<<<<

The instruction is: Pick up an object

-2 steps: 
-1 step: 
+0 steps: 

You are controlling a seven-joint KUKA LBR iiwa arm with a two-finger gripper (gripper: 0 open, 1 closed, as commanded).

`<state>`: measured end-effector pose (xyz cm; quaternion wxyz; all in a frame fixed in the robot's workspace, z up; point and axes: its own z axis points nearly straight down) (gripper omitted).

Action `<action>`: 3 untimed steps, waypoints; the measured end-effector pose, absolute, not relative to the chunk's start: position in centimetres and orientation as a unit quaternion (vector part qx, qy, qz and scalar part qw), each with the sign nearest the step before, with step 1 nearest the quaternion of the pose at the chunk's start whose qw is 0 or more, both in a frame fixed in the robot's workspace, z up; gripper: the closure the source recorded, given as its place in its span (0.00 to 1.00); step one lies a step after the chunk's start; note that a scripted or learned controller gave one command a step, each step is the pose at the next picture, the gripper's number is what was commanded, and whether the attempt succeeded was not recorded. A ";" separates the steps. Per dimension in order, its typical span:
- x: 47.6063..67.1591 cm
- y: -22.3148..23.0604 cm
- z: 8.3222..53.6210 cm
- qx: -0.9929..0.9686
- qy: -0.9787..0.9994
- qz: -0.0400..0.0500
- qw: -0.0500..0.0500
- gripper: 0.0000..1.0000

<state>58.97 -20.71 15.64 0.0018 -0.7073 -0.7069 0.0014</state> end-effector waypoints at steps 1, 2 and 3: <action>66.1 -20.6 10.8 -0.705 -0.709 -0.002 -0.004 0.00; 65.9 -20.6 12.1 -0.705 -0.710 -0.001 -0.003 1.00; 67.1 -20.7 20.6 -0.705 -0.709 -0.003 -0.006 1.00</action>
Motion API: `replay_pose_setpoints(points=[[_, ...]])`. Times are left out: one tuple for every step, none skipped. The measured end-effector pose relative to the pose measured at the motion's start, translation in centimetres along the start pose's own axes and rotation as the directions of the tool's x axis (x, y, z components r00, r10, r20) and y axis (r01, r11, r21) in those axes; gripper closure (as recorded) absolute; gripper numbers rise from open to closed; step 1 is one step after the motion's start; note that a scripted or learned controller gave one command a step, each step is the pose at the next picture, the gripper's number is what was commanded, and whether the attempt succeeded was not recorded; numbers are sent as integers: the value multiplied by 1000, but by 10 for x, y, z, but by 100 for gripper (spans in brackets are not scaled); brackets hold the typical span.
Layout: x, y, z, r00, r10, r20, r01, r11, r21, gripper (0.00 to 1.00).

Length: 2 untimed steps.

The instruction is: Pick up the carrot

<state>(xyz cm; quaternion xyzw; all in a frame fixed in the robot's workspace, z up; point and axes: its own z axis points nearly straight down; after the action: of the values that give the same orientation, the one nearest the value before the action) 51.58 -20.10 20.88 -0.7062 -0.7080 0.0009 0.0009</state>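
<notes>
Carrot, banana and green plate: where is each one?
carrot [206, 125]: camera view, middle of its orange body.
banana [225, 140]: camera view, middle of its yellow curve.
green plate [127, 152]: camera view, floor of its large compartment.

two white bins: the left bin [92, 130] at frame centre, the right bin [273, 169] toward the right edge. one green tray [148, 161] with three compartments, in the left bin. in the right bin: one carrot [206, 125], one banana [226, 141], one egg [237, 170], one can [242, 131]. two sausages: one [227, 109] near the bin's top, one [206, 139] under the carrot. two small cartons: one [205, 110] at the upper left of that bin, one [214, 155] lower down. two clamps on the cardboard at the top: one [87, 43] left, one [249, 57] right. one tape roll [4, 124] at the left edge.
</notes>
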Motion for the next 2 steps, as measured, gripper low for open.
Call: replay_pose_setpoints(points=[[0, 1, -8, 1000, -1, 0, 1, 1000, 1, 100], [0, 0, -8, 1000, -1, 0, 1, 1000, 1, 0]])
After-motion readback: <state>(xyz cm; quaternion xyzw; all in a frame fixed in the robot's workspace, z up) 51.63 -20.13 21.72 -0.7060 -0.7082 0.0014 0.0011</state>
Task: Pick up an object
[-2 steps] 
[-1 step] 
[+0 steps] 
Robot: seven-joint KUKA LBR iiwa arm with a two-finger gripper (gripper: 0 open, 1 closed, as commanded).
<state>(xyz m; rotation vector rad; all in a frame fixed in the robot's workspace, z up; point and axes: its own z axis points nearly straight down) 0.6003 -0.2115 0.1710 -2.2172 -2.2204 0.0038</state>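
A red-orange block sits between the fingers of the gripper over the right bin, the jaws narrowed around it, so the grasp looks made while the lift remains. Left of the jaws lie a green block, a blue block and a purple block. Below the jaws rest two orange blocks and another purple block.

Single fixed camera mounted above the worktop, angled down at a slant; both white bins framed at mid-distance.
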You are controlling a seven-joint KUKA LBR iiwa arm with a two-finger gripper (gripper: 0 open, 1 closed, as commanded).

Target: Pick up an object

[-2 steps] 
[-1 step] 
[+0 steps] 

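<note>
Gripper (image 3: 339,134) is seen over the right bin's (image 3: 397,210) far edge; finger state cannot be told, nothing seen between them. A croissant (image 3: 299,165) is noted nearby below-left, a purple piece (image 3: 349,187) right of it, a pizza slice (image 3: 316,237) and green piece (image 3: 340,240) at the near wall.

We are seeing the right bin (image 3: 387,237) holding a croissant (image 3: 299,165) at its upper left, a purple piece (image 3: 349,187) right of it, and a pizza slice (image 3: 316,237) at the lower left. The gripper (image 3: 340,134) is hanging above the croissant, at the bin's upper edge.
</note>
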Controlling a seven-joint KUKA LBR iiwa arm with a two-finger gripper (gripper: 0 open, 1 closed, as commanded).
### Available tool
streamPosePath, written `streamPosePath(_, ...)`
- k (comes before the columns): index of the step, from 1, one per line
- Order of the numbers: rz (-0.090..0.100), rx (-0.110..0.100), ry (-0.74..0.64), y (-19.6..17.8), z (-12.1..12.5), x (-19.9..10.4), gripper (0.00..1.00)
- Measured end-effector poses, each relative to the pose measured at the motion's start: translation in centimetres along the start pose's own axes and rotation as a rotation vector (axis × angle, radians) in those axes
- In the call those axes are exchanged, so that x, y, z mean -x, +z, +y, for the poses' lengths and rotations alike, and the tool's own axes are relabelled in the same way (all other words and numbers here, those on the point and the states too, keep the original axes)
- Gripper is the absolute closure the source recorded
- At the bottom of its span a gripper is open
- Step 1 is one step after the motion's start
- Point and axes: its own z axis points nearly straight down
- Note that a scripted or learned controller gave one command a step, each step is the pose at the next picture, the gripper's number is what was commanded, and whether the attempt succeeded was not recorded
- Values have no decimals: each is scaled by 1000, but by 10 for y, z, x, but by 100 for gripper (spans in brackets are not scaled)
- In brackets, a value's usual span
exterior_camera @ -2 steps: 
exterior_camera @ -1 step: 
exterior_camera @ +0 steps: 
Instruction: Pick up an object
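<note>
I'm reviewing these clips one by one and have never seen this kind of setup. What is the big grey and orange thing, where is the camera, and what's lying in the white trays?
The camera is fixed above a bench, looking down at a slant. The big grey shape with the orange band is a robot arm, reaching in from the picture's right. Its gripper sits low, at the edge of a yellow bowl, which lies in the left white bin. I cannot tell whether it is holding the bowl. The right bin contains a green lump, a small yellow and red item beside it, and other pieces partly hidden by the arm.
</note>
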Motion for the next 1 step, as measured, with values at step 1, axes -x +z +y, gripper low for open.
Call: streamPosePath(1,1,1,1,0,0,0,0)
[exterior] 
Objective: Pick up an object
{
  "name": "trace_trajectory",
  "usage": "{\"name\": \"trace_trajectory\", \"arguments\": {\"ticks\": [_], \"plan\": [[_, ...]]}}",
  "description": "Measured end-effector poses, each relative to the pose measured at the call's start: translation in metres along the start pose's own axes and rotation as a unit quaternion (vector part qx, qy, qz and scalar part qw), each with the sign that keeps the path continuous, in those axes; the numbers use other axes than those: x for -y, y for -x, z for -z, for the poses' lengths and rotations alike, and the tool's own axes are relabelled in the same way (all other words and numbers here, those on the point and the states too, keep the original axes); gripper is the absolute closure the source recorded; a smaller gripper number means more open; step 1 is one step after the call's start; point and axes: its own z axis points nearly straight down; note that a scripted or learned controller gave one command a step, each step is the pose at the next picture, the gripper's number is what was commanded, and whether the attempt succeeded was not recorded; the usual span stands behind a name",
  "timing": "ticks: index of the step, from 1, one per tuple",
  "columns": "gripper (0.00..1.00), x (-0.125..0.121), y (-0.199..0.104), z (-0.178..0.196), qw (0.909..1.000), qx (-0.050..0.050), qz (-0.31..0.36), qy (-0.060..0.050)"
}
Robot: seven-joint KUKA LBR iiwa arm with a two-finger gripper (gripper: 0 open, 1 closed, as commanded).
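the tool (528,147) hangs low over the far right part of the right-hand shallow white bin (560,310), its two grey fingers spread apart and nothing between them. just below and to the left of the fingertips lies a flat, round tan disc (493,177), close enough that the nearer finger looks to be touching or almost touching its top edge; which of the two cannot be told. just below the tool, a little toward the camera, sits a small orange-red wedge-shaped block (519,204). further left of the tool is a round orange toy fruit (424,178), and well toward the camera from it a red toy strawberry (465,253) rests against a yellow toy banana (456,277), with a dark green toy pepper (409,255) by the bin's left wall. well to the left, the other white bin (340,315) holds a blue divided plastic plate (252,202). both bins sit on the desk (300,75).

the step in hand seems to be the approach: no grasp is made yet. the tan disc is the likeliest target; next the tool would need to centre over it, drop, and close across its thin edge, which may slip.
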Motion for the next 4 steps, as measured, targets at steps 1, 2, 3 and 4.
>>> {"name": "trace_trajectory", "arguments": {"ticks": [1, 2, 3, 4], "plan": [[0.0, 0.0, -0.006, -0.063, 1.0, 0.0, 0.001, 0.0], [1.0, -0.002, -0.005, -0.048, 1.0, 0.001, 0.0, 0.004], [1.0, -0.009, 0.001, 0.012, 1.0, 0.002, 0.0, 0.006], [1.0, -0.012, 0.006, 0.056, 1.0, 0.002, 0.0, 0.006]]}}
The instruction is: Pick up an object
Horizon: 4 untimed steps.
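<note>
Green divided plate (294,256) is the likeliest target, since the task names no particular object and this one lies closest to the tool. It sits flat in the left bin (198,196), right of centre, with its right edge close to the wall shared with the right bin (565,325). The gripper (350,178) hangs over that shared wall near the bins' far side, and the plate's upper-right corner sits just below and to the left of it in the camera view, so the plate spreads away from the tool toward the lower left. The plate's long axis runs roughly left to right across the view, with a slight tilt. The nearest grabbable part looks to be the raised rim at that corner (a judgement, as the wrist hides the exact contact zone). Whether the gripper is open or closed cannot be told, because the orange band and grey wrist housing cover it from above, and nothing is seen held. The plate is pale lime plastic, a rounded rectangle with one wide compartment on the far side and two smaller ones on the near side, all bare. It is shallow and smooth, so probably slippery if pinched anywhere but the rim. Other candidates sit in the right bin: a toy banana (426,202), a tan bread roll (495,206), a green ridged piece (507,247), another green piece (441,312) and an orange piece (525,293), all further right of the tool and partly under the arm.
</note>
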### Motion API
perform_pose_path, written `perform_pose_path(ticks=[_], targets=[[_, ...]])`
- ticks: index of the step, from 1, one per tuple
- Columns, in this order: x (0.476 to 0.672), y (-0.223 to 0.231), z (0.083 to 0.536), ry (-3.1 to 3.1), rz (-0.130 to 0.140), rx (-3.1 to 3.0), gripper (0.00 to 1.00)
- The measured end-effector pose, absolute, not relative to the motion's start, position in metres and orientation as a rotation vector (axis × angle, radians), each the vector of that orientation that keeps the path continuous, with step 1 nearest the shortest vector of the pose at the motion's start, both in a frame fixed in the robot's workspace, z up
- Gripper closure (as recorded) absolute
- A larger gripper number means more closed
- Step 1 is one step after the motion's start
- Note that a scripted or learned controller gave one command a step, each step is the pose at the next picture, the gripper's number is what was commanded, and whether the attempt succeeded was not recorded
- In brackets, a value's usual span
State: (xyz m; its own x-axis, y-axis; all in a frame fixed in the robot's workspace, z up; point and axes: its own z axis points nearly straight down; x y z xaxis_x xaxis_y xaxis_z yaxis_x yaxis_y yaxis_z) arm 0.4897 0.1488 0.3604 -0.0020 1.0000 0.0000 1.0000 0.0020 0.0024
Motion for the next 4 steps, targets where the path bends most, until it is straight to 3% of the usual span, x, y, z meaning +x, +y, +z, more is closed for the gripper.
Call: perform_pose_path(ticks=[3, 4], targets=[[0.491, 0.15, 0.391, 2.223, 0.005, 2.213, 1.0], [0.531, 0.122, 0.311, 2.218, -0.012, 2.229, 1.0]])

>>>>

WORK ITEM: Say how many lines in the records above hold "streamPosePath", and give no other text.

TASK ANSWER: 2